Federal deputy of Mato Grosso
- In office 2004–2007
- In office 1995–2003

First lady of Mato Grosso
- In office 1987–1990
- Governor: Carlos Bezerra
- Preceded by: Cândida dos Santos Farias
- Succeeded by: Maria Cândida Freitas de Oliveira

Personal details
- Born: Aparecida Maria Borges Bezerra 20 July 1957 (age 68) Pirajuí, São Paulo, Brazil
- Party: PMDB
- Spouse: Carlos Bezerra
- Children: 1

= Tetê Bezerra =

Brazilian politician

Aparecida Maria Borges Bezerra, better known as Tetê Bezerra (born 20 July 1957), is a Brazilian nurse, rancher, and politician. She was the first female federal deputy elected from the state of Mato Grosso, having served from 1995 to 2007. She is a member of the Brazilian Democratic Movement Party (PMDB).

== Biography ==
The daughter of Lívio Borges Monteiro and Aparecida Leal Monteiro, Bezerra was born on 20 July 1957 in Pirajuí, in the state of São Paulo. She attended public schools in Pirajuí and an elite girls' school in Lins. She became a government employee in health and later attended college for nursing. She also pursued classes in pedagogy, but did not complete them. After she completed her nursing courses at the Instituto Americano de Lins in 1974, and moved to Campo Grande that same year.

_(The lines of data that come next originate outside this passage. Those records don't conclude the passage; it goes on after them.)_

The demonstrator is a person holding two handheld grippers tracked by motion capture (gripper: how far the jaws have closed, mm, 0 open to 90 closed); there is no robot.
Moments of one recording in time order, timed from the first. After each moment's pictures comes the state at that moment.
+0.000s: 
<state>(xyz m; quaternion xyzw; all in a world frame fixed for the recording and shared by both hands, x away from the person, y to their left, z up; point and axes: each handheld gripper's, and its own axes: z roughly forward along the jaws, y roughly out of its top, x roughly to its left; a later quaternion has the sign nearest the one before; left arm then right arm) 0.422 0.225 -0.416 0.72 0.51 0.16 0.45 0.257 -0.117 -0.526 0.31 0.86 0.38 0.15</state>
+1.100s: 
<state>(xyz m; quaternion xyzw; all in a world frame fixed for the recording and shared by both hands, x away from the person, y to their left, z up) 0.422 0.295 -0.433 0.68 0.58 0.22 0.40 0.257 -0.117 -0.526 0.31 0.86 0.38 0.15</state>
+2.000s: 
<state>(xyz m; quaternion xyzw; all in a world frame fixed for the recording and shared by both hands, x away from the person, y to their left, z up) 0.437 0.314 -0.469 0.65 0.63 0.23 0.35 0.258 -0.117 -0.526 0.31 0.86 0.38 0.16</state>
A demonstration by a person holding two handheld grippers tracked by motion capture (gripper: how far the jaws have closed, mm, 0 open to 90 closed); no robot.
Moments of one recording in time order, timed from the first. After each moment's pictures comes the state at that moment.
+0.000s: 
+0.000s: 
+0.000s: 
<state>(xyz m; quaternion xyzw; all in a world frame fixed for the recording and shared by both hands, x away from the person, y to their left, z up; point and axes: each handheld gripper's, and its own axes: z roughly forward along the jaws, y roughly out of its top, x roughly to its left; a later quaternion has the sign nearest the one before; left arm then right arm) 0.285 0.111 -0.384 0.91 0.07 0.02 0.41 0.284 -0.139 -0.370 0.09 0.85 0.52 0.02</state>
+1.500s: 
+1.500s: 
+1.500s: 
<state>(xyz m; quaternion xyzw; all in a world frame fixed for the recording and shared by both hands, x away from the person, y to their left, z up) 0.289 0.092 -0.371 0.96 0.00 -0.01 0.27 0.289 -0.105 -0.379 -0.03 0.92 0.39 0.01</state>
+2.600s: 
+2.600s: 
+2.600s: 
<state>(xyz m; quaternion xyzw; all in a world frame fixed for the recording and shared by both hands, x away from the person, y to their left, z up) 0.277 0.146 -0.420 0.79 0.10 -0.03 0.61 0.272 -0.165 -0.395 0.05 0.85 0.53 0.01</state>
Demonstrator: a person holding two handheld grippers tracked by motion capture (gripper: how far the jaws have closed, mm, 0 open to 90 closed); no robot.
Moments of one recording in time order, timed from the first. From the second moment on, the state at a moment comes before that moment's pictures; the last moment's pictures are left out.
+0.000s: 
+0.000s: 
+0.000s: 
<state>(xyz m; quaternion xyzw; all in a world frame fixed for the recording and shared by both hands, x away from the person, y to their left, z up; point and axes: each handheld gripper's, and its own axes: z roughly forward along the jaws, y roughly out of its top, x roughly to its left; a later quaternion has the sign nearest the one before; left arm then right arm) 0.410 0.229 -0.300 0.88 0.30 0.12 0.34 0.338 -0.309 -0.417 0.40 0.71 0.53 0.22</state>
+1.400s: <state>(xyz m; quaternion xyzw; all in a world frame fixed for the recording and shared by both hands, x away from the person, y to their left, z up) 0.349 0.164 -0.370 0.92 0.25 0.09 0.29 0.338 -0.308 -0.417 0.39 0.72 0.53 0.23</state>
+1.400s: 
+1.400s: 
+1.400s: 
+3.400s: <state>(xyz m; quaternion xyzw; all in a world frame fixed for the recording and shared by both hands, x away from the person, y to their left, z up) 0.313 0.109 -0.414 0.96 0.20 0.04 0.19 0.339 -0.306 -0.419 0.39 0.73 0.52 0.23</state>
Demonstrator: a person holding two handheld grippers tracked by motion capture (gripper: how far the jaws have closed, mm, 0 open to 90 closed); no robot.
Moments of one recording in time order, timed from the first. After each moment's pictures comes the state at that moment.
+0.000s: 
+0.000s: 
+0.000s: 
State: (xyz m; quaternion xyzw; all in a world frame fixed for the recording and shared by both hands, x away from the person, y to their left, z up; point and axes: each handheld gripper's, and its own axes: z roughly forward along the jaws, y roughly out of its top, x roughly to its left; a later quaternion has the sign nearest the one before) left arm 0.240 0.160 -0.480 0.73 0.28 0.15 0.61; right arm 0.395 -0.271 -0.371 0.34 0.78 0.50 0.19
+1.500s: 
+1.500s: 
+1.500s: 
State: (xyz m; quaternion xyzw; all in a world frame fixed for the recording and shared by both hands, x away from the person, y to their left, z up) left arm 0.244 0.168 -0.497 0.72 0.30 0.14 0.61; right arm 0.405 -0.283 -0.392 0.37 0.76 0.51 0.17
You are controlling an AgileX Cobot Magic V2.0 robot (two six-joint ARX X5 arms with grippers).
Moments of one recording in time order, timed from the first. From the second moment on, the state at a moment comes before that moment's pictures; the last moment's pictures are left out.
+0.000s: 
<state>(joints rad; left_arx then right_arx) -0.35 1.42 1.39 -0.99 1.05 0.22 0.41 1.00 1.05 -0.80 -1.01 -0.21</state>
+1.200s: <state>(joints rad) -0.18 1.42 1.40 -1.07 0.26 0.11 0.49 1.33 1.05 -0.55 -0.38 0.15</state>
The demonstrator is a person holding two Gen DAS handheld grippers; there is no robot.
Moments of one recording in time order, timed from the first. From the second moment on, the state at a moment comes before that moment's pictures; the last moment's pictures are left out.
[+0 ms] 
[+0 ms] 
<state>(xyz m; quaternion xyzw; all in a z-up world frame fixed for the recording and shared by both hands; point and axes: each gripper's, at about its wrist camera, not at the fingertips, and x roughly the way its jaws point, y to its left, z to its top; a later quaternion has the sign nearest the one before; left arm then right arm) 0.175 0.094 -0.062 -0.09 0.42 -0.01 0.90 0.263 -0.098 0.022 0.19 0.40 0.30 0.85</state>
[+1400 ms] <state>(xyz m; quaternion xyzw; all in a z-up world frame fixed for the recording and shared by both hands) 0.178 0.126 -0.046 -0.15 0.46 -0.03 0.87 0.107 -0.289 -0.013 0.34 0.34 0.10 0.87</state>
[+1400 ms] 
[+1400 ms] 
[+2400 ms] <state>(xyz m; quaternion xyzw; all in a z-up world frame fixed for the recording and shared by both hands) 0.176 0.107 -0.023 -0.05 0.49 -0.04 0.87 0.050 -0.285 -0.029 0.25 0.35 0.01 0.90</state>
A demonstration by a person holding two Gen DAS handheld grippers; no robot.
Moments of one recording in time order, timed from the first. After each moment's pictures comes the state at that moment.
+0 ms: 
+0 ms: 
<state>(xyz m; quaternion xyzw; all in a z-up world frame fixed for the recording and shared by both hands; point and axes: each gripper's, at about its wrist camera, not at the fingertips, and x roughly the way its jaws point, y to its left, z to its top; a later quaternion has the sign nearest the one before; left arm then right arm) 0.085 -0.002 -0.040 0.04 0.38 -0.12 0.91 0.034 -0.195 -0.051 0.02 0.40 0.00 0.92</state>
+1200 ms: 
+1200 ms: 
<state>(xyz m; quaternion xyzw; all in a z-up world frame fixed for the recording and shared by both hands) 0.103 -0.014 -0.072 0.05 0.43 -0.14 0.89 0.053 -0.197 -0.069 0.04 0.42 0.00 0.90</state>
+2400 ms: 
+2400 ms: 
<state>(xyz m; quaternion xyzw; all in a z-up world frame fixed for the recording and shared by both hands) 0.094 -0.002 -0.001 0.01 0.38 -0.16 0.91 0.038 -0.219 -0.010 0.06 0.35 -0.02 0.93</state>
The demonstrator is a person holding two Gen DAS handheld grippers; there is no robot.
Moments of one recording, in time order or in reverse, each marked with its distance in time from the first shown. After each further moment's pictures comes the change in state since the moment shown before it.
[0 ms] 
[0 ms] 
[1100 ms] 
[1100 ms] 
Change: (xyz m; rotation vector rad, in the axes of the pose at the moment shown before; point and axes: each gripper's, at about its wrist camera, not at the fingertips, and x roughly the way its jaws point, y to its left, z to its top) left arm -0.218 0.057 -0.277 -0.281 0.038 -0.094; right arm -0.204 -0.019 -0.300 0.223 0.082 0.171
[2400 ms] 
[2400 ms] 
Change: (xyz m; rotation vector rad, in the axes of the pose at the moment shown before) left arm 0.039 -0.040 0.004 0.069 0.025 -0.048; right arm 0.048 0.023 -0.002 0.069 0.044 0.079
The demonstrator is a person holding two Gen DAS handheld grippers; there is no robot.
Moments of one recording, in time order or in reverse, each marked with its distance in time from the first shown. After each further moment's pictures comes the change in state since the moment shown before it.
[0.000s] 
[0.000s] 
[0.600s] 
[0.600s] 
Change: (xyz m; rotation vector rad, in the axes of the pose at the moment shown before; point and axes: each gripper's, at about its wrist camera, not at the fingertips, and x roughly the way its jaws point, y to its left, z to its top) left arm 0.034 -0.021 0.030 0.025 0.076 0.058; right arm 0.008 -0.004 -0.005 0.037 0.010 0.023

She married Carlos Bezerra in 1976, with whom she had a child, Karina.

She began her political career after she married Bezerra, at that time a federal deputy with the MDB. She would also become a member of the party. As Carlos became the mayor of Rondonópolis, Tetê, in addition to becoming the first lady of the city, became municipal coordinator of the Programa Nacional de Voluntariado.In 1986, she became the first lady of Mato Grosso after Carlos was elected governor and went on to become the president of the Fundação de Promoção Social de Cuiabá during her husband's term. Along with this, she became a member of the municipal branch of the PMDB in Rondonópolis, and was the state director and national director of the party.

Bezerra was elected a federal deputy in 1994, and was reelected in 1998, but was elected a substitute in 2002. She returned to the position on 20 January 2004 after then-deputy Rogério Silva was removed. Substituted herself by her husband in the Chamber of Deputies, she was elected a state deputy in 2010, and soon became the state secretary of tourism under governor Silval Barbosa. She ran to become the vice-governor of Mato Grosso in 2014, with the ticket led by Lúdio Cabral, but they were defeated. She was later named National Secretary of Qualification and Promotion of Tourism, a branch of the Ministry of Tourism during the presidency of Michel Temer in 2016.